EXERCISE GOAL — Copy the data below exactly, but not the pictures it contains.

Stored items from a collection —
++++++
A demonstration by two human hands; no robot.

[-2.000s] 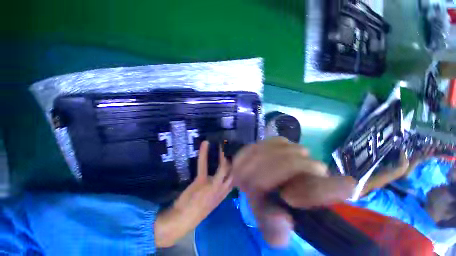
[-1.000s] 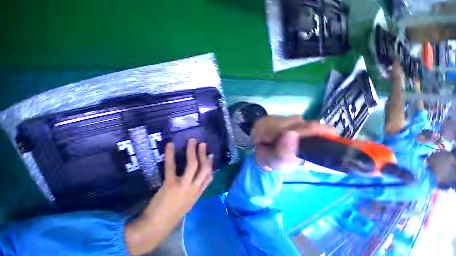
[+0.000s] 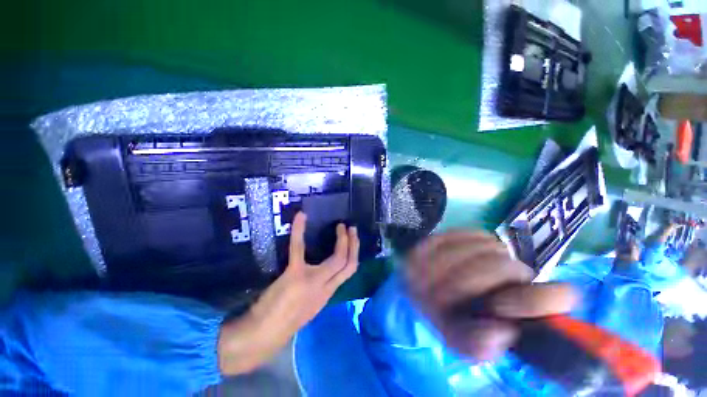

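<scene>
A flat black housing [image 3: 174, 225] lies on a silvery-white foam sheet [image 3: 310, 107]. Two white brackets [image 3: 238, 218] and a pale grey strip [image 3: 261, 233] sit at its middle. My left hand [image 3: 314, 267] rests with spread fingers on the housing's lower right part and holds nothing visible. My right hand [image 3: 473, 291], blurred, is closed around an electric screwdriver with a black body and orange-red rear [image 3: 593, 349]. It is right of the housing, below a round dark screw dish [image 3: 417, 200]. The driver's tip is not distinguishable.
Another black housing [image 3: 543, 74] lies on a white sheet at the upper right. More housings with sheets [image 3: 560, 213] lean at the right. A blue stool [image 3: 333, 357] is below the bench edge. People in blue smocks [image 3: 620, 295] are at the far right.
Since one second ago, the housing and left hand appear further right in the view. My right hand with the screwdriver is lower in the view, and the driver now slants downward to the right.
</scene>
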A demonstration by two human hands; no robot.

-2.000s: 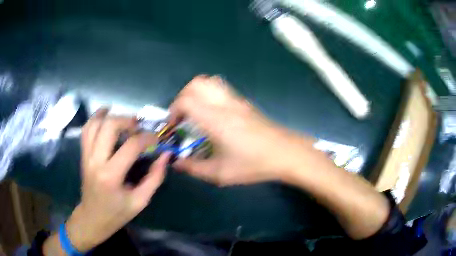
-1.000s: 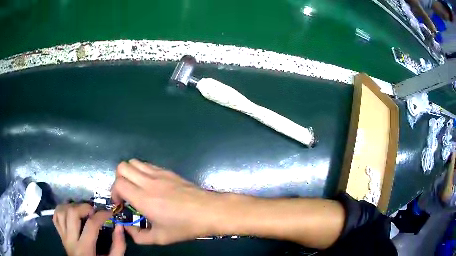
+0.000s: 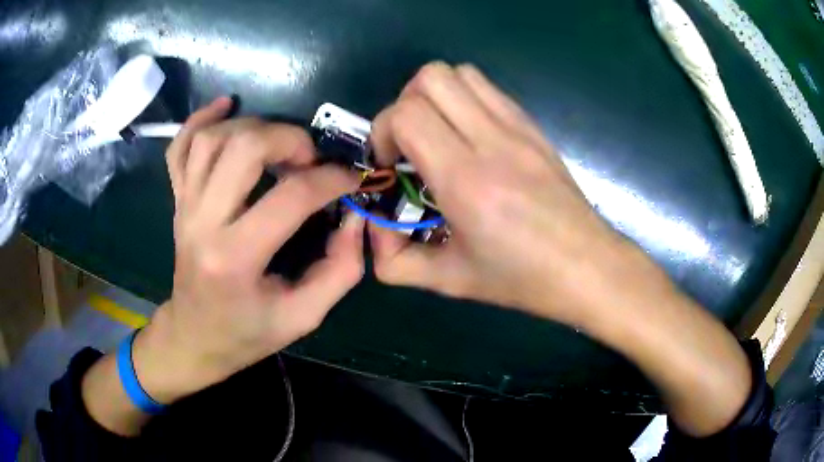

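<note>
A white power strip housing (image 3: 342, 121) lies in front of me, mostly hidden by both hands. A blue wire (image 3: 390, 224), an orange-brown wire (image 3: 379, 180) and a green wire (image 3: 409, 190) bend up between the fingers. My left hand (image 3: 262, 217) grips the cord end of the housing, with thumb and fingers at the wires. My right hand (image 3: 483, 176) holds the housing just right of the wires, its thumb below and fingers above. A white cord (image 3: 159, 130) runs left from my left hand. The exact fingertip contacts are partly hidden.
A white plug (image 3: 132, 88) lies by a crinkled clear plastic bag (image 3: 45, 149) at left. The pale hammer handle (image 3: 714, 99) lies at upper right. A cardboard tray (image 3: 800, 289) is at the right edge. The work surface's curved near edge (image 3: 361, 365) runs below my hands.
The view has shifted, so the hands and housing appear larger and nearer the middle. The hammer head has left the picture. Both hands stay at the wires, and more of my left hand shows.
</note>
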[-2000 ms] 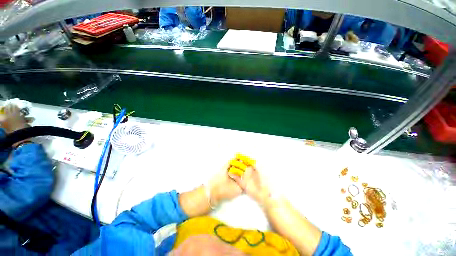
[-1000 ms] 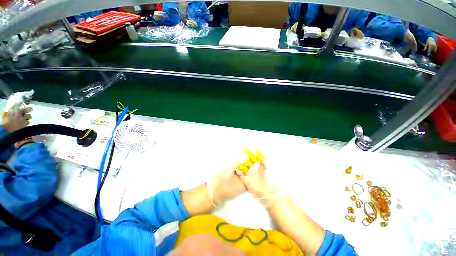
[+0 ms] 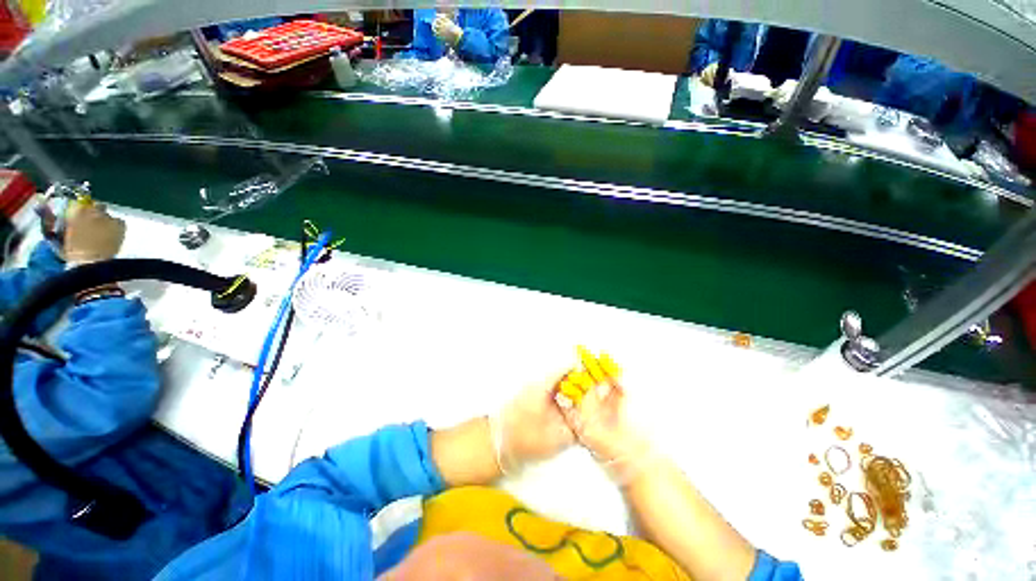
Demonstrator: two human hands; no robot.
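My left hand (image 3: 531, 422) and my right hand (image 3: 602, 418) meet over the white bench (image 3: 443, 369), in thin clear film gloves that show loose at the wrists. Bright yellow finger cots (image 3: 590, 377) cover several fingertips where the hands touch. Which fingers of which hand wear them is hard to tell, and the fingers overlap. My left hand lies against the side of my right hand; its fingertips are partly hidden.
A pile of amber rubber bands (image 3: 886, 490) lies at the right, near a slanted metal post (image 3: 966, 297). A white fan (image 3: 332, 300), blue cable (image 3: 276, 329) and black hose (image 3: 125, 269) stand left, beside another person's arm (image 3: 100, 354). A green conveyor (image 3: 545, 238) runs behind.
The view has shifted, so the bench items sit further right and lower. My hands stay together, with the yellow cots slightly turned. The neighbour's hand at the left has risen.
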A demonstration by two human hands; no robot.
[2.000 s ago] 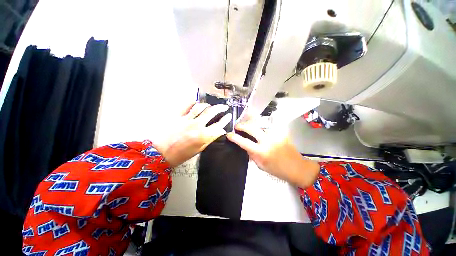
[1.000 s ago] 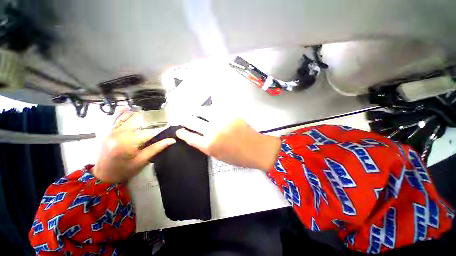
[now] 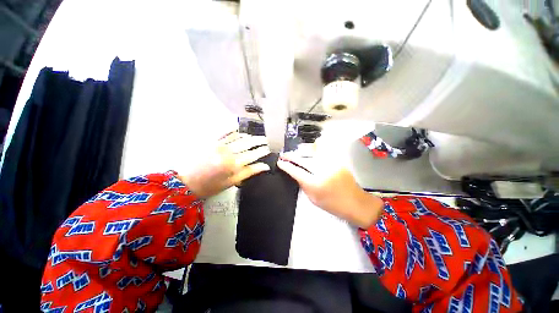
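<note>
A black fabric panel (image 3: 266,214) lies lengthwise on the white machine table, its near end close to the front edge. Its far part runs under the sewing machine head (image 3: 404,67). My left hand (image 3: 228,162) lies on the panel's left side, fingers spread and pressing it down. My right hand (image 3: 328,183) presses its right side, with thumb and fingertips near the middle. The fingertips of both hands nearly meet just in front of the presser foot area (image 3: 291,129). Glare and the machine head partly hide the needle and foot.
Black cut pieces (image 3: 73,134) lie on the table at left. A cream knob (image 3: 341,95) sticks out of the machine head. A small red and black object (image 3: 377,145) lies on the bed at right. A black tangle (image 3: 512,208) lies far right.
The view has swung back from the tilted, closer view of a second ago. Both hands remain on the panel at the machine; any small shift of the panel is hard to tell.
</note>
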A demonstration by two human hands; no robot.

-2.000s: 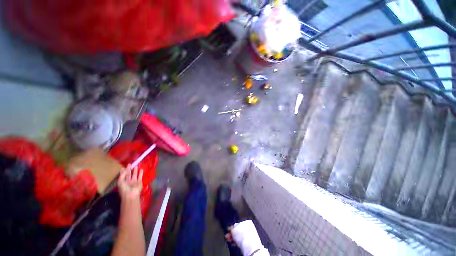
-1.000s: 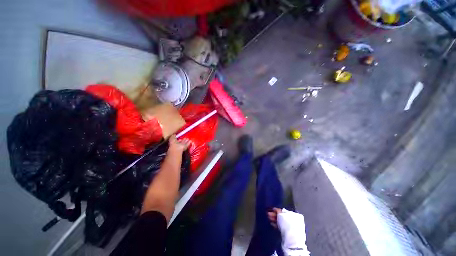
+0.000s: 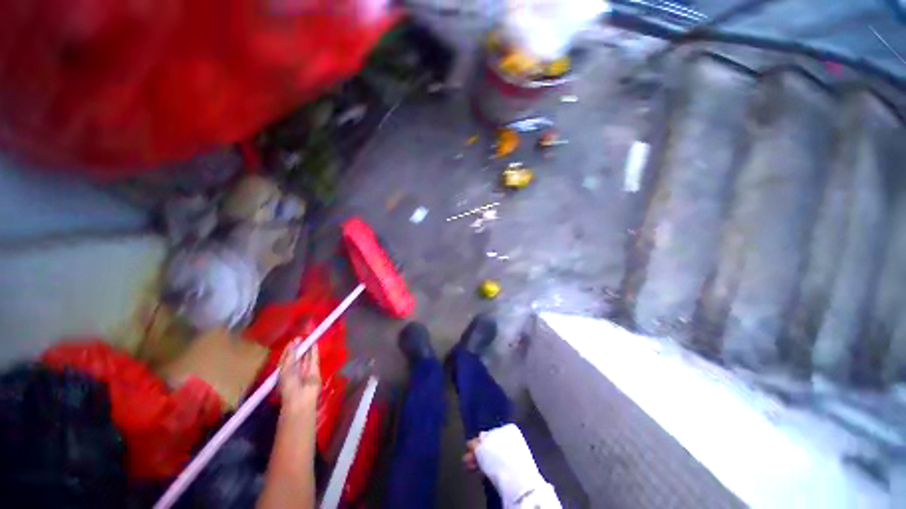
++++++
EXERCISE SOLUTION —
A demonstration by two human hands; no robot.

[-2.000s] 
[-1.000s] 
[+0.000s] 

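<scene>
A flat black housing [image 3: 174, 225] lies on a silvery-white foam sheet [image 3: 310, 107]. Two white brackets [image 3: 238, 218] and a pale grey strip [image 3: 261, 233] sit at its middle. My left hand [image 3: 314, 267] rests with spread fingers on the housing's lower right part and holds nothing visible. My right hand [image 3: 473, 291], blurred, is closed around an electric screwdriver with a black body and orange-red rear [image 3: 593, 349]. It is right of the housing, below a round dark screw dish [image 3: 417, 200]. The driver's tip is not distinguishable.
Another black housing [image 3: 543, 74] lies on a white sheet at the upper right. More housings with sheets [image 3: 560, 213] lean at the right. A blue stool [image 3: 333, 357] is below the bench edge. People in blue smocks [image 3: 620, 295] are at the far right.
Since one second ago, the housing and left hand appear further right in the view. My right hand with the screwdriver is lower in the view, and the driver now slants downward to the right.
</scene>
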A demonstration by two human hands; no robot.

-2.000s: 
-1.000s: 
+0.000s: 

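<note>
A white power strip housing (image 3: 342, 121) lies in front of me, mostly hidden by both hands. A blue wire (image 3: 390, 224), an orange-brown wire (image 3: 379, 180) and a green wire (image 3: 409, 190) bend up between the fingers. My left hand (image 3: 262, 217) grips the cord end of the housing, with thumb and fingers at the wires. My right hand (image 3: 483, 176) holds the housing just right of the wires, its thumb below and fingers above. A white cord (image 3: 159, 130) runs left from my left hand. The exact fingertip contacts are partly hidden.
A white plug (image 3: 132, 88) lies by a crinkled clear plastic bag (image 3: 45, 149) at left. The pale hammer handle (image 3: 714, 99) lies at upper right. A cardboard tray (image 3: 800, 289) is at the right edge. The work surface's curved near edge (image 3: 361, 365) runs below my hands.
The view has shifted, so the hands and housing appear larger and nearer the middle. The hammer head has left the picture. Both hands stay at the wires, and more of my left hand shows.
</note>
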[-2000 ms] 
[-1000 ms] 
[+0 ms] 
Demonstrator: two human hands; no robot.
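My left hand (image 3: 531, 422) and my right hand (image 3: 602, 418) meet over the white bench (image 3: 443, 369), in thin clear film gloves that show loose at the wrists. Bright yellow finger cots (image 3: 590, 377) cover several fingertips where the hands touch. Which fingers of which hand wear them is hard to tell, and the fingers overlap. My left hand lies against the side of my right hand; its fingertips are partly hidden.
A pile of amber rubber bands (image 3: 886, 490) lies at the right, near a slanted metal post (image 3: 966, 297). A white fan (image 3: 332, 300), blue cable (image 3: 276, 329) and black hose (image 3: 125, 269) stand left, beside another person's arm (image 3: 100, 354). A green conveyor (image 3: 545, 238) runs behind.
The view has shifted, so the bench items sit further right and lower. My hands stay together, with the yellow cots slightly turned. The neighbour's hand at the left has risen.
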A demonstration by two human hands; no robot.
[2.000 s ago] 
[1.000 s ago] 
[now] 
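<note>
A black fabric panel (image 3: 266,214) lies lengthwise on the white machine table, its near end close to the front edge. Its far part runs under the sewing machine head (image 3: 404,67). My left hand (image 3: 228,162) lies on the panel's left side, fingers spread and pressing it down. My right hand (image 3: 328,183) presses its right side, with thumb and fingertips near the middle. The fingertips of both hands nearly meet just in front of the presser foot area (image 3: 291,129). Glare and the machine head partly hide the needle and foot.
Black cut pieces (image 3: 73,134) lie on the table at left. A cream knob (image 3: 341,95) sticks out of the machine head. A small red and black object (image 3: 377,145) lies on the bed at right. A black tangle (image 3: 512,208) lies far right.
The view has swung back from the tilted, closer view of a second ago. Both hands remain on the panel at the machine; any small shift of the panel is hard to tell.
</note>
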A demonstration by two human hands; no robot.

-2.000s: 
-1.000s: 
+0.000s: 

No part of the exercise remains unanswered.